Nous sommes très irrités par cette situation, puisque ce groupe n'est ni plus ni moins une incitation à la fraude. Je rappelle que la fraude pénalise tout le monde, ça représente sept millions d'euros de manque à gagner, pour le réseau TBC, donc pour la collectivité. Ces sept millions d'euros, ce sont moins de services développés, moins de renouvellement de matériels roulants et des tarifs qui ne peuvent pas baisser.

On se souvient de cette grève en juin dernier, des chauffeurs de bus qui refusaient de contrôler eux-mêmes les passagers, c'est une question difficile ça aussi ? 

Oui, mais il ne faut pas tomber dans la caricature. La grève qui a eu lieu au mois de juin représentait la moitié du personnel roulant. Ensuite, cette lutte contre la fraude concerne tout le monde dans l'entreprise, le conducteur, mais aussi celui qui maintient en état les valideurs. Le conducteur de bus, ce qu'on lui demande, c'est d'inviter les clients qui montent à bord à respecter les règles, et notamment celles de la validation des titres de transport. On ne change pas un conducteur en contrôleur, bien au contraire, ce qu'on lui demande c'est d'accueillir le client et de lui rappeler qu'il faut avoir son titre de transport valide et validé.

La solution, mais qui coûte cher, n'est-elle pas d'embaucher de nombreux contrôleurs ? 

On n'est pas dans une situation où il faudrait un contrôleur derrière chaque client. Le principe du réseau TBC, c'est qu'il faut payer son titre de transport, je rappelle quand même que c'est un réseau parmi les moins chers de France, un euro et demi le ticket à l'unité, dix-sept euros cinquante pour un abonnement mensuel, ce qui reste quand même très attractif. Après, le contrôleur est là pour vérifier le respect de cette règle, mais aussi pour informer et orienter le client. On n'est pas dans une situation où il faut gendarmer l'ensemble de notre clientèle.

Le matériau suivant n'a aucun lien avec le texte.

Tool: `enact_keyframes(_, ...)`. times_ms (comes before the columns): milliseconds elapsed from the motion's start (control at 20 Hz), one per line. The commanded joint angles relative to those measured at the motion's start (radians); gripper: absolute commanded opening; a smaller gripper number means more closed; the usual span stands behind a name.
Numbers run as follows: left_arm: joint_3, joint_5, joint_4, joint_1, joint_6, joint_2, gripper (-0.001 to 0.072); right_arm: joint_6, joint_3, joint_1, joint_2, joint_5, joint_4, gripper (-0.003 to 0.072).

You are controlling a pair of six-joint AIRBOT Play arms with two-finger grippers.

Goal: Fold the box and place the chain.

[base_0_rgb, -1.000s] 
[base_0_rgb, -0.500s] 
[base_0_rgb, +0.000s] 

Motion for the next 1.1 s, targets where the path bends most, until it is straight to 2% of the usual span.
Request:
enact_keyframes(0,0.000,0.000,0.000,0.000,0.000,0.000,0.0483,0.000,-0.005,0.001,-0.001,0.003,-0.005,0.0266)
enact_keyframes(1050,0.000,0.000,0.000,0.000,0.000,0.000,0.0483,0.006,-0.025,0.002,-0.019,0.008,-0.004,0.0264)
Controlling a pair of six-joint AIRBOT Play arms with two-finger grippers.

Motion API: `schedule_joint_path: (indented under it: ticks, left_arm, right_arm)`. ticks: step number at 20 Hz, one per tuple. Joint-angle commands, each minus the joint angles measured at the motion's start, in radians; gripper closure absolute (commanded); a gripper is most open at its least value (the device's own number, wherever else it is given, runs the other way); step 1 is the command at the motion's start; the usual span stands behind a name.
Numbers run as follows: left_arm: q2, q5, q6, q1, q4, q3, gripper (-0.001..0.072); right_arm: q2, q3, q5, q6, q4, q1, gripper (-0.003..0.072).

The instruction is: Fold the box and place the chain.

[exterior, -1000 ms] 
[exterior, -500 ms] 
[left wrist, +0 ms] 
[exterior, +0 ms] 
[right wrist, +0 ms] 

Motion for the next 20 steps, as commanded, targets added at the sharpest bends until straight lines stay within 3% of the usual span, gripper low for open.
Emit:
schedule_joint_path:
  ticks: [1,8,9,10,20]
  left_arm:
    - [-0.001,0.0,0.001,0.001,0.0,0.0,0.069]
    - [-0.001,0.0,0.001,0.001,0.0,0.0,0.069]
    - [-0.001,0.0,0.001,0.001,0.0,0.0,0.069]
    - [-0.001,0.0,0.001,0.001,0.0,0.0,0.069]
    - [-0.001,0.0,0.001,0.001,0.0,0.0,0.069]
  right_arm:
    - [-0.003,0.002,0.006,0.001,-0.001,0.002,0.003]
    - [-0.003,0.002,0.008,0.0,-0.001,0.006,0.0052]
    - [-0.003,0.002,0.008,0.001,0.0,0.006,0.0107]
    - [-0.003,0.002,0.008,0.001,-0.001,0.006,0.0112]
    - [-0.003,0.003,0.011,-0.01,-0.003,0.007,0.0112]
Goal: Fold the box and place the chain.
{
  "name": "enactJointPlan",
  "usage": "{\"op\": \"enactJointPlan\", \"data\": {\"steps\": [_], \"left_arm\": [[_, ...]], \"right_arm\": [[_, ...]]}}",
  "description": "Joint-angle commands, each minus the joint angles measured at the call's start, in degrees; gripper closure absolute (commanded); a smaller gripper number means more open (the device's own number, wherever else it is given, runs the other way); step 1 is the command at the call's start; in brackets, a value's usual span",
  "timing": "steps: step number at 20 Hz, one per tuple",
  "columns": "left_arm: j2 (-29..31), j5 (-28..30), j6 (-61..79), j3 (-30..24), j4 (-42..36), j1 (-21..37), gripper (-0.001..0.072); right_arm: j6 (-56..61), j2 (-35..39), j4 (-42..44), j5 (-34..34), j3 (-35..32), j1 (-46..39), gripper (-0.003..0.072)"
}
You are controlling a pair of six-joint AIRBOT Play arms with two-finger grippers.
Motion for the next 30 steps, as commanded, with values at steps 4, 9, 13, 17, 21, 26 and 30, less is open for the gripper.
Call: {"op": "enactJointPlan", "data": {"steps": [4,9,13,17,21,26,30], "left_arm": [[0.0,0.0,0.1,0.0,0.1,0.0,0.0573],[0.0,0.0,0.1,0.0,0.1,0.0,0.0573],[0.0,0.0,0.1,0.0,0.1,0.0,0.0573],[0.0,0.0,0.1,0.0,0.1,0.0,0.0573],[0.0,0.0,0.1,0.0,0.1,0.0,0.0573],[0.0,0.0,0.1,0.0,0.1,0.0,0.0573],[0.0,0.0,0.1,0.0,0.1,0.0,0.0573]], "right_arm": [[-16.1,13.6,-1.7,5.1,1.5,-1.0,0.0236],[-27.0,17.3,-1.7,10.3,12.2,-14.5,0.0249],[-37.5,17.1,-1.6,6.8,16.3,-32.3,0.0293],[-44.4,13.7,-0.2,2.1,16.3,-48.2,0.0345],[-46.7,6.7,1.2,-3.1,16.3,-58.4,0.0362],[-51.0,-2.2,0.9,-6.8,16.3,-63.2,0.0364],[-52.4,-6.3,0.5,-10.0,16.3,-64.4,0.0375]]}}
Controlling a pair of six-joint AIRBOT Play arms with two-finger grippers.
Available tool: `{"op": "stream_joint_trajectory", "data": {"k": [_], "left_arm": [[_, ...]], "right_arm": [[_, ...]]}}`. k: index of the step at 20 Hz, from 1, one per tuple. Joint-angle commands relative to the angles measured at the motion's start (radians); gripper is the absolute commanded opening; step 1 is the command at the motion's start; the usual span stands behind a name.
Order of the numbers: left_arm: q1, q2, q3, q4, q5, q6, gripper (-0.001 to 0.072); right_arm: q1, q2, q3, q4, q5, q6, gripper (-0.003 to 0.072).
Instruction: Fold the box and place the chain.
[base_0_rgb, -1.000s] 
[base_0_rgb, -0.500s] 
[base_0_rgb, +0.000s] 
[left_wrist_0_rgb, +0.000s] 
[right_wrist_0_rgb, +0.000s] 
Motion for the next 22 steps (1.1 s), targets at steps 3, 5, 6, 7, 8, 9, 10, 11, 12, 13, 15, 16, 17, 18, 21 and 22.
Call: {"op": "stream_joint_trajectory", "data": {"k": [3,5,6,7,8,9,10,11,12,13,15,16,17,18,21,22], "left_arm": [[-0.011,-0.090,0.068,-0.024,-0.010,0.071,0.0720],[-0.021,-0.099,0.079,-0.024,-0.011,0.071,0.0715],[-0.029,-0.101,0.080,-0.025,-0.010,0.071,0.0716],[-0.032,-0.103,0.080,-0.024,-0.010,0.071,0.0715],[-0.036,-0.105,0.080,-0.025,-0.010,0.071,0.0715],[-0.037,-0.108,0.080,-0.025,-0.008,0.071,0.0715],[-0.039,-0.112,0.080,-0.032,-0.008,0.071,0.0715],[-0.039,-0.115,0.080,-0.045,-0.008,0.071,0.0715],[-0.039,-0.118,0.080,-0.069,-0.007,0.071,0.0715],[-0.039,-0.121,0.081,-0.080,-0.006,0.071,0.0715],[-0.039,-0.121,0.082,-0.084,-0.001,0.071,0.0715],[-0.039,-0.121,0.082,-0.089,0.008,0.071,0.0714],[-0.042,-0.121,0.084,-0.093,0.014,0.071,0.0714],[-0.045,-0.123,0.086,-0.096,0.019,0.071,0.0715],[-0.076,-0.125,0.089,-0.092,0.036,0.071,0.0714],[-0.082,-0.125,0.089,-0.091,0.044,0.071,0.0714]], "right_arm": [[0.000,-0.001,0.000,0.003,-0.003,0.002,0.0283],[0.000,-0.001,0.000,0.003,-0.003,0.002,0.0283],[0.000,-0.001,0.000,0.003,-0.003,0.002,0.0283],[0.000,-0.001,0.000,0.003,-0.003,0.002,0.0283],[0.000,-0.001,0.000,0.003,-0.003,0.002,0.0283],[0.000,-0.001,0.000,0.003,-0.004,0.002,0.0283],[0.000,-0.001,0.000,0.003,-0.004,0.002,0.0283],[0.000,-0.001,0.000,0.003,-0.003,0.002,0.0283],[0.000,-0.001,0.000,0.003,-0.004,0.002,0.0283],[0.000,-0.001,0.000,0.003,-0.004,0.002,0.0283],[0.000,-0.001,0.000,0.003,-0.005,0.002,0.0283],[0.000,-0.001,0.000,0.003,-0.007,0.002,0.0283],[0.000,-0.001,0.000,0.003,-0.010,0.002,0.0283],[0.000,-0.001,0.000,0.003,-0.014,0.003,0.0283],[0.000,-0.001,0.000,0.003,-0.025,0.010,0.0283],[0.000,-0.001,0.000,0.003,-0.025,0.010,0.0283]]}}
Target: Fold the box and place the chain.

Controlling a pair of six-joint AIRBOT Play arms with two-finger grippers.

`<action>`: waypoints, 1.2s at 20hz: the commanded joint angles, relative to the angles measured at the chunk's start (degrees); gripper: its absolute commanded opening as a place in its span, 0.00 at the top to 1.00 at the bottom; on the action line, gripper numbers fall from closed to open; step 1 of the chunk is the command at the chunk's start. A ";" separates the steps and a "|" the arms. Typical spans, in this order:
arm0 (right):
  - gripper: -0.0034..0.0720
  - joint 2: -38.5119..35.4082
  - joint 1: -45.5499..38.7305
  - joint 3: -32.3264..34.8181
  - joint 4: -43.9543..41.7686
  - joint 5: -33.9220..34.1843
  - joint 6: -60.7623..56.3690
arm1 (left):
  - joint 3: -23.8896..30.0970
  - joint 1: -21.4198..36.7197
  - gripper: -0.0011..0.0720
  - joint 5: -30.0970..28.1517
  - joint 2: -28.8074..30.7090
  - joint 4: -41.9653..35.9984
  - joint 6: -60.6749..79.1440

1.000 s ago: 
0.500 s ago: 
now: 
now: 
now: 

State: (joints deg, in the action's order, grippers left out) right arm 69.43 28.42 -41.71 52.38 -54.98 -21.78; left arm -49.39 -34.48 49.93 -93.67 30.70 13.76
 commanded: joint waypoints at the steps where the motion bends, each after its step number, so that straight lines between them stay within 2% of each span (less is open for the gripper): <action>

Il ne faut pas "gendarmer" l'ensemble de notre clientèle. 

On expérimente depuis la rentrée les terminus partiels des trams (pour qu'ils soient plus nombreux en centre ville), ça fonctionne bien ? 

Ça marche très bien, oui, depuis septembre, on est à trois minutes trente de fréquence sur les trois lignes de tram. Notre clientèle est très satisfaite, puisqu'en augmentant la capacité aux heures de pointe, on a éradiqué le phénomène de saturation des trams, quand il fallait laisser passer deux ou trois rames avant de pouvoir monter dedans. Je rappelle que c'est une première européenne, et on est fier de l'avoir développé à Bordeaux.